Sorry, but just to go back to The Fall... it was Danny Baker who got them their first record deal with Step Forward in 1978, or whenever.
I have the original Sounds news story on Swells' stage wank from 1984. Interesting to read about him in a pre-NME light. See also the John Cooper Clarke film 'Ten Years In An Open Neck Shirt'.
Danny Baker claims also to have *invented* The Fall. No matter how much MES slags him he sticks by the band. I don't mind him as a result, seeing as though he can actually handle criticism.
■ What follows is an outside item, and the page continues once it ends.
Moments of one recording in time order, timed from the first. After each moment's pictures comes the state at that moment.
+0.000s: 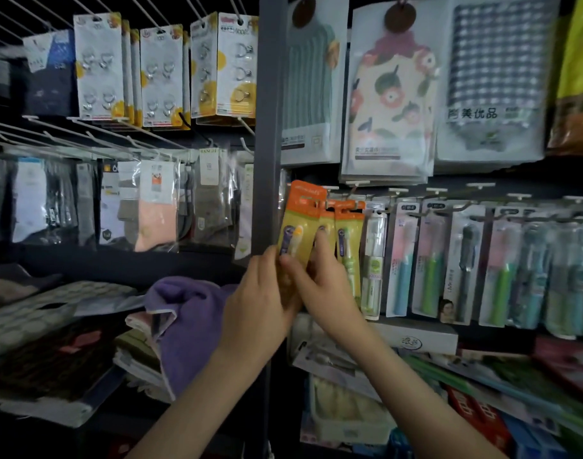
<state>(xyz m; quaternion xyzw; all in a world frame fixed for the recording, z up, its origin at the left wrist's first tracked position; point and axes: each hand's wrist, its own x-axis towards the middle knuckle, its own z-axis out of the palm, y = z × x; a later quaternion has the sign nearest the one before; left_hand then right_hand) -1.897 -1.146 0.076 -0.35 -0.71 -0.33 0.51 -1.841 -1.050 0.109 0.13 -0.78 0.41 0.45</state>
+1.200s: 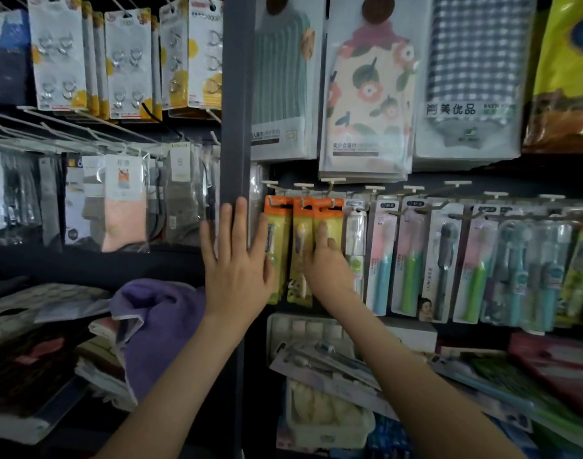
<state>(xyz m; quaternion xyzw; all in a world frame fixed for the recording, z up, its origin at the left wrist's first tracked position) -1.945 -1.104 0.094 -0.27 -0.70 -0.15 0.64 -1.905 -0.954 0.108 -0.20 -0.89 0.12 0.40</state>
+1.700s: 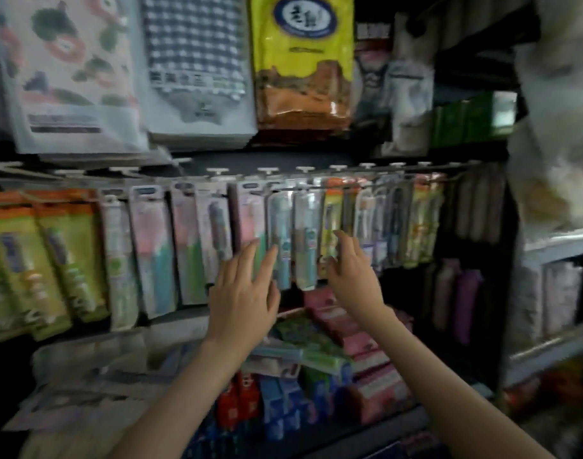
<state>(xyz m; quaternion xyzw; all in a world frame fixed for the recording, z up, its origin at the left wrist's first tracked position) -1.743 -0.845 0.057 -0.55 -0.64 -0.28 0.46 -1.608 -0.703 0.062 -0.31 -0.81 0.06 0.50</state>
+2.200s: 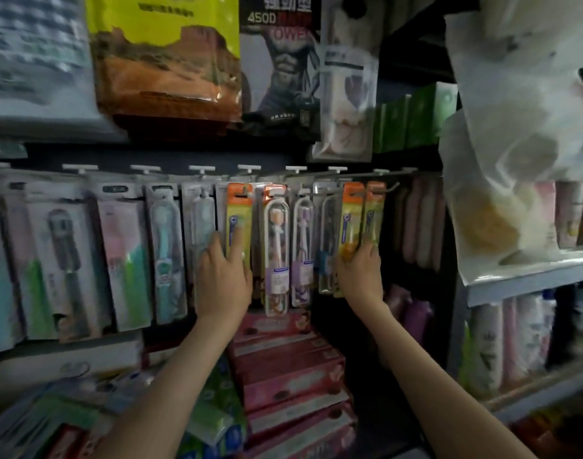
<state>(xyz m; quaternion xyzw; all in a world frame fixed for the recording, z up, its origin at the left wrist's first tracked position) -1.671 -0.632 0.069 -0.43 -0.77 -0.33 0.34 -1.509 -0.498 0.075 -0.41 -0.73 0.17 0.52</state>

Also, Jon - that keyboards analogy you gave. I was watching a 1981 live vid of New Order and they performed 'Everything's Gone Green' and a draft of 'Temptation'. Could you clarify what you meant by The Fall attempting synth parts which were beyond early-80's means. I'm just confused now.
I'm listening to 'Levitate' at work now...
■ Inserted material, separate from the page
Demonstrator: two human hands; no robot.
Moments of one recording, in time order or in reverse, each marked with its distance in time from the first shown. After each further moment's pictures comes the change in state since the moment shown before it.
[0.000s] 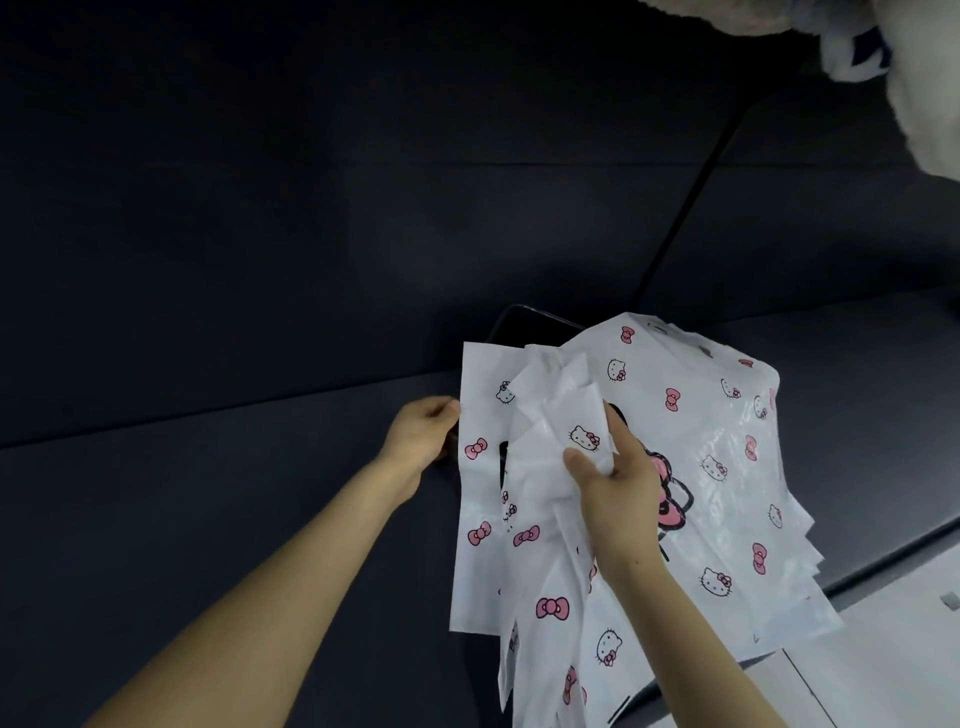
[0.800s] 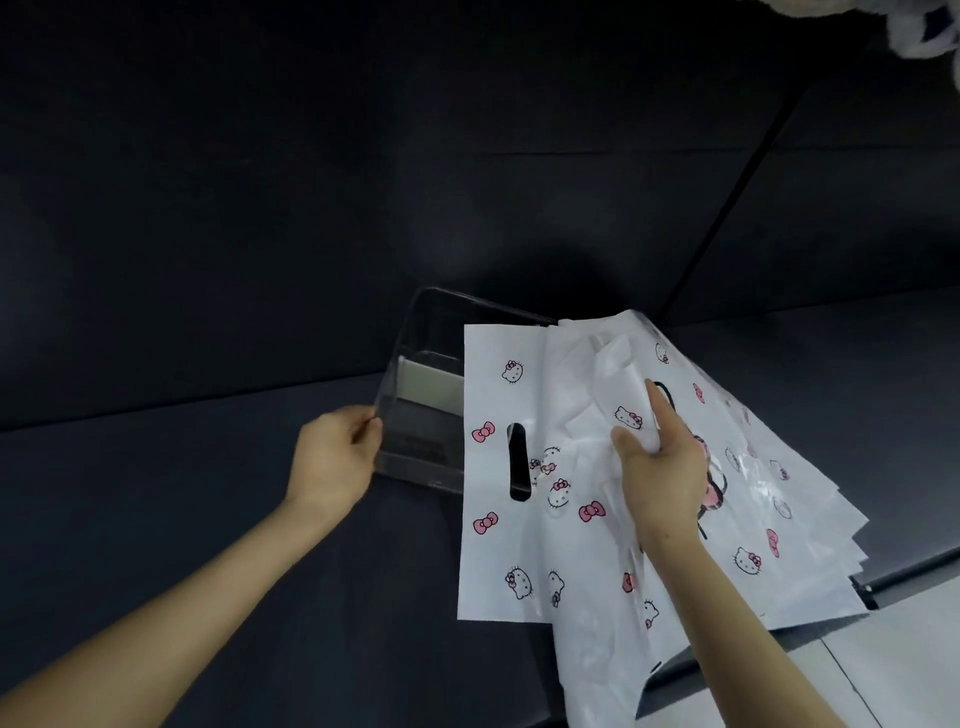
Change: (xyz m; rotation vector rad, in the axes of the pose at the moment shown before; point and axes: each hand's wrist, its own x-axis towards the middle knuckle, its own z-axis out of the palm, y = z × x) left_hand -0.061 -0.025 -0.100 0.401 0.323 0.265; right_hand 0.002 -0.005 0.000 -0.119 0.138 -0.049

I didn't mean synth parts, so much as the overall sound. Tracks from "Hex" and "PBL" attempt tricks with guitar distortion and multi-layered vocals which were a bit beyond the equipment they were using, and they seem to have achieved them better using electronics on their 90s albums. But I don't have time to go into it right now. All I can say is, listen to "Neighbourhood of infinity" or "Deer Park" and then "The chiselers" or "Hurricane Edward" or pretty much any track off "Levitate" and you might see what I mean.
They were the first to do a drun'n'bass ballad - "in your blue green and grey heart/bedecked in lace."
Wahey! I was just listening to that - "Ten Houses Of Eve".
It's been said before, but if a bunch of 20-year-olds had made any of last few Fall albums, they'd have been on the cover of everything.
I maintain that MES ruins it for himself. Not in terms of sacking band members (which the press overplay and remark on sooner than the music) but self=destructive acts as soon as they get a bit of attention.
When he got the Godlike genius award (have you read about the Whiley edits?) they followed it with a couple of London shows which were not inviting for the scores of curious newcomers. Result?'Marshall Suite' flops despite being utterly fantastic. London radio belatedly saves 'F'oldin' Money' but it makes little difference.
What has also happened is the increase in compilations, all from Trojan subsiduaries. MES never cleared these and they almost all result from a clause in the 'Light User' contract for Jet. Which was absolved a year later but Trojan could still release any amount of comps, particularly around the release of a new Fall studio LP. It's happening again, with 'I Am Pure As An Oranj', 'Psykick Dancehall' available and 'Hex Induction Tour'(What a dreadful title!) looming large.
I take your point about early 80s arrangements.
I trust you're a FallNetter or TBLY reader, Jon?
[I am listening to 'Doc Shanley' whilst writing this..]
I've worked my way through the Lyrics Parade, and read some interviews, but I don't bother with sites much. Yes, I had wondered about the rubbishy compilations. I saw them live at LA2 earlier this year and it was a disgrace, almost as bad as Reading'99, which I left early, wishing they'd split up for good.
Have all the years of speed abuse wrecked MES mentally, or is he having a breakdown, or what?
The first thing he said to me was "have you got any whizz?" He still has a drugs problem. And no original teeth.
Going now. Back tonight at some point.
'Masquerade' fades....
Not forgetting to add that their Leeds Duchess gig in March was the best I have ever seen them. Biting my nails over the Dick Dale gig in a couple of weeks. Are you going?
Yeah! Do you want to meet up for it?